* Data records
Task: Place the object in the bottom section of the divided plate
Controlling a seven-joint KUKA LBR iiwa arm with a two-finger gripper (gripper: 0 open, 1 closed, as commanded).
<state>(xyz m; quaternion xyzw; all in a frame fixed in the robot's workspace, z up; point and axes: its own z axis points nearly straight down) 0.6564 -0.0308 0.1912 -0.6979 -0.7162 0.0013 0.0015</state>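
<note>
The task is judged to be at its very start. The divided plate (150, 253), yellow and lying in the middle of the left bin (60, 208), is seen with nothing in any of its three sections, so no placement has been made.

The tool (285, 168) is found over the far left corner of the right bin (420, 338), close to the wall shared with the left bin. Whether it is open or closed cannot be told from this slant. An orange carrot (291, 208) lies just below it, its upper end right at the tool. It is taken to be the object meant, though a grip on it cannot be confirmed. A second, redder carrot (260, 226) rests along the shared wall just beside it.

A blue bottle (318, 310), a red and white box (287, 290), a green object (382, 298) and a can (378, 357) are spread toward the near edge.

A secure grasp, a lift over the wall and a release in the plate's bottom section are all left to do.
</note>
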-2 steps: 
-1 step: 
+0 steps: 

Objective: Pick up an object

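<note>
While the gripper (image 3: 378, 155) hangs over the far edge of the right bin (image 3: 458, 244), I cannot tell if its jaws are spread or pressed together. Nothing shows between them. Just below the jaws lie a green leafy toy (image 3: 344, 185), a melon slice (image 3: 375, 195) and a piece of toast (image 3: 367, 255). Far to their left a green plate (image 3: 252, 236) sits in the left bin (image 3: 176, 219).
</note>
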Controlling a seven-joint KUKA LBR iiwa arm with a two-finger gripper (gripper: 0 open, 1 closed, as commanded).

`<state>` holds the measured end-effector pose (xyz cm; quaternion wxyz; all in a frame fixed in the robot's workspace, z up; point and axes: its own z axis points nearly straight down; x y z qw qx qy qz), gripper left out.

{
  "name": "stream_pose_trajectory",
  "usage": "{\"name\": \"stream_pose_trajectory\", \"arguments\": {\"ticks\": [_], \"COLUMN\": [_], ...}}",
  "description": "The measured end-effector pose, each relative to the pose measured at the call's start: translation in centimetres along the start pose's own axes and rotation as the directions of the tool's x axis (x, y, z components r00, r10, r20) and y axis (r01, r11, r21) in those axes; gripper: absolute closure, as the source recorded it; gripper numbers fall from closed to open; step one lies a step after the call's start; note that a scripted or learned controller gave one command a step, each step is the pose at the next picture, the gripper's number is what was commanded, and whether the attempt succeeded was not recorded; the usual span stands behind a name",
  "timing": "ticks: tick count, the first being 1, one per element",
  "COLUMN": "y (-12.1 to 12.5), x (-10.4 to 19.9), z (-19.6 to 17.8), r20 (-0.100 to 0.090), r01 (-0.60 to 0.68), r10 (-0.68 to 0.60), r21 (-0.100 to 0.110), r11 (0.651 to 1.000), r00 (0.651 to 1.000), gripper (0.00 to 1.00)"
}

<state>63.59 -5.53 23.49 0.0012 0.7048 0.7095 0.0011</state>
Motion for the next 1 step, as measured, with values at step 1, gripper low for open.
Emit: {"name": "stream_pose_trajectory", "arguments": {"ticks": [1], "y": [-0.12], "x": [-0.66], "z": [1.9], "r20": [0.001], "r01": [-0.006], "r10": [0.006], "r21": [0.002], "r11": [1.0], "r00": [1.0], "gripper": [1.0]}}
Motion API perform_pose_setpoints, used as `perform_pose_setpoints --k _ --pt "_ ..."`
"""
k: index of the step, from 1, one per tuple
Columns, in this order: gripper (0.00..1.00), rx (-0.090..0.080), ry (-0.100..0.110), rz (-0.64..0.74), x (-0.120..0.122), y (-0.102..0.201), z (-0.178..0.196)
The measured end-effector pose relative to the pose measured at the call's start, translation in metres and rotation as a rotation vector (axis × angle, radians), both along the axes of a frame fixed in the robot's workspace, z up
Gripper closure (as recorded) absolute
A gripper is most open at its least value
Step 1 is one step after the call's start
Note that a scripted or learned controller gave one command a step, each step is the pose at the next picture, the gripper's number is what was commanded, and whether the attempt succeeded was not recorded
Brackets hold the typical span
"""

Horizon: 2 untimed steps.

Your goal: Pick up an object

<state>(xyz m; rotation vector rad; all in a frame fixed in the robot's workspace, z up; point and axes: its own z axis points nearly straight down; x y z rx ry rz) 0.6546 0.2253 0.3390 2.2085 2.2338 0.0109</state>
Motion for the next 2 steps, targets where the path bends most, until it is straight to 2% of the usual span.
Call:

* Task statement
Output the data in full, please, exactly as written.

* Answer box
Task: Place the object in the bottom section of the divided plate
Controlling a seven-joint KUKA LBR iiwa arm with a two-finger gripper (gripper: 0 open, 1 closed, as commanded).
<state>(xyz m; quaternion xyzw; all in a frame fixed in the robot's workspace, z up; point and axes: its own z axis points nearly straight down) 0.6564 -0.0308 0.1912 -0.6979 -0.7162 0.0013 0.0015</state>
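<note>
The task is judged to be at its very start. The divided plate (150, 253), yellow and lying in the middle of the left bin (60, 208), is seen with nothing in any of its three sections, so no placement has been made.

The tool (285, 168) is found over the far left corner of the right bin (420, 338), close to the wall shared with the left bin. Whether it is open or closed cannot be told from this slant. An orange carrot (291, 208) lies just below it, its upper end right at the tool. It is taken to be the object meant, though a grip on it cannot be confirmed. A second, redder carrot (260, 226) rests along the shared wall just beside it.

A blue bottle (318, 310), a red and white box (287, 290), a green object (382, 298) and a can (378, 357) are spread toward the near edge.

A secure grasp, a lift over the wall and a release in the plate's bottom section are all left to do.
</note>
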-2 steps: 
-1 step: 
+0 steps: 

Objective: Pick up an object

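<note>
While the gripper (image 3: 378, 155) hangs over the far edge of the right bin (image 3: 458, 244), I cannot tell if its jaws are spread or pressed together. Nothing shows between them. Just below the jaws lie a green leafy toy (image 3: 344, 185), a melon slice (image 3: 375, 195) and a piece of toast (image 3: 367, 255). Far to their left a green plate (image 3: 252, 236) sits in the left bin (image 3: 176, 219).
</note>
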Controlling a seven-joint KUKA LBR iiwa arm with a two-finger gripper (gripper: 0 open, 1 closed, as commanded).

`<state>` holds the measured end-effector pose (xyz cm; quaternion wxyz; all in a frame fixed in the robot's workspace, z up; point and axes: its own z axis points nearly straight down; x y z qw qx qy qz), gripper left out.

{
  "name": "stream_pose_trajectory",
  "usage": "{\"name\": \"stream_pose_trajectory\", \"arguments\": {\"ticks\": [_], \"COLUMN\": [_], ...}}",
  "description": "The measured end-effector pose, each relative to the pose measured at the call's start: translation in centimetres along the start pose's own axes and rotation as the directions of the tool's x axis (x, y, z components r00, r10, r20) and y axis (r01, r11, r21) in those axes; gripper: absolute closure, as the source recorded it; gripper numbers fall from closed to open; step one lies a step after the call's start; note that a scripted or learned controller gave one command a step, each step is the pose at the next picture, the gripper's number is what was commanded, and whether the attempt succeeded was not recorded; the usual span stands behind a name",
  "timing": "ticks: tick count, the first being 1, one per element",
  "COLUMN": "y (-12.1 to 12.5), x (-10.4 to 19.9), z (-19.6 to 17.8), r20 (-0.100 to 0.090), r01 (-0.60 to 0.68), r10 (-0.68 to 0.60), r21 (-0.100 to 0.110), r11 (0.651 to 1.000), r00 (0.651 to 1.000), gripper (0.00 to 1.00)"
}

<state>63.59 -5.53 23.49 0.0012 0.7048 0.7095 0.0011</state>
Motion for the next 1 step, as measured, with values at step 1, gripper low for open.
Emit: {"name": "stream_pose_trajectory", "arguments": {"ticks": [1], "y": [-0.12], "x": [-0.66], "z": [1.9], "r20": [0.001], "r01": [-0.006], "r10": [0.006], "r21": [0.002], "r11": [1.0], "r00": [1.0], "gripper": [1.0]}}
Motion API perform_pose_setpoints, used as `perform_pose_setpoints --k _ --pt "_ ..."`
"""
k: index of the step, from 1, one per tuple
Columns, in this order: gripper (0.00..1.00), rx (-0.090..0.080), ry (-0.100..0.110), rz (-0.64..0.74), x (-0.120..0.122), y (-0.102..0.201), z (-0.178..0.196)
The measured end-effector pose relative to the pose measured at the call's start, translation in metres and rotation as a rotation vector (axis × angle, radians), both along the axes of a frame fixed in the robot's workspace, z up
Gripper closure (as recorded) absolute
A gripper is most open at its least value
Step 1 is one step after the call's start
Note that a scripted or learned controller gave one command a step, each step is the pose at the next picture, the gripper's number is what was commanded, and whether the attempt succeeded was not recorded
Brackets hold the typical span
"""

Horizon: 2 untimed steps.

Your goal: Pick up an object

<state>(xyz m; rotation vector rad; all in a frame fixed in the robot's workspace, z up; point and axes: its own z axis points nearly straight down; x y z rx ry rz) 0.6546 0.2253 0.3390 2.2085 2.2338 0.0109</state>
Motion for the next 2 steps, targets where the path bends most, until it is straight to 2% of the usual span.
Call:

Nothing more remains to be added to the answer.